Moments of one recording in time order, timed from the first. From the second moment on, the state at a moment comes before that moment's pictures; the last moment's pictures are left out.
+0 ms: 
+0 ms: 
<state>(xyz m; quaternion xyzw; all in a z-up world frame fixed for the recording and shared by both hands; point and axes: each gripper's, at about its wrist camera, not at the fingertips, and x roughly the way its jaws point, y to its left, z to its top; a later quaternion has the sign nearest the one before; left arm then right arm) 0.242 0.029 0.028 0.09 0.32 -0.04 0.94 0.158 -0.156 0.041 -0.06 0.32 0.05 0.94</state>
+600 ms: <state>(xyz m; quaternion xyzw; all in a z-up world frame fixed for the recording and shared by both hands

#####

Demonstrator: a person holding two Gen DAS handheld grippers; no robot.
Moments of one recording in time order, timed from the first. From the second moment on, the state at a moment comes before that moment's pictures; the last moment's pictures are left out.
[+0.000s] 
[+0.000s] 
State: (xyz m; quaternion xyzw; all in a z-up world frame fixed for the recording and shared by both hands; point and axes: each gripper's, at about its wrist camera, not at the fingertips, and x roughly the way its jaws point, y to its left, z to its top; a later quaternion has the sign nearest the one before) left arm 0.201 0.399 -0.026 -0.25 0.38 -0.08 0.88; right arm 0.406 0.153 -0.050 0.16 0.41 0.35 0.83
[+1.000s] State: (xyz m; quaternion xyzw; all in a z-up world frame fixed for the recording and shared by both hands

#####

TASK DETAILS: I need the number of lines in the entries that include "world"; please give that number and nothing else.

SOLUTION TO THIS PROBLEM: 4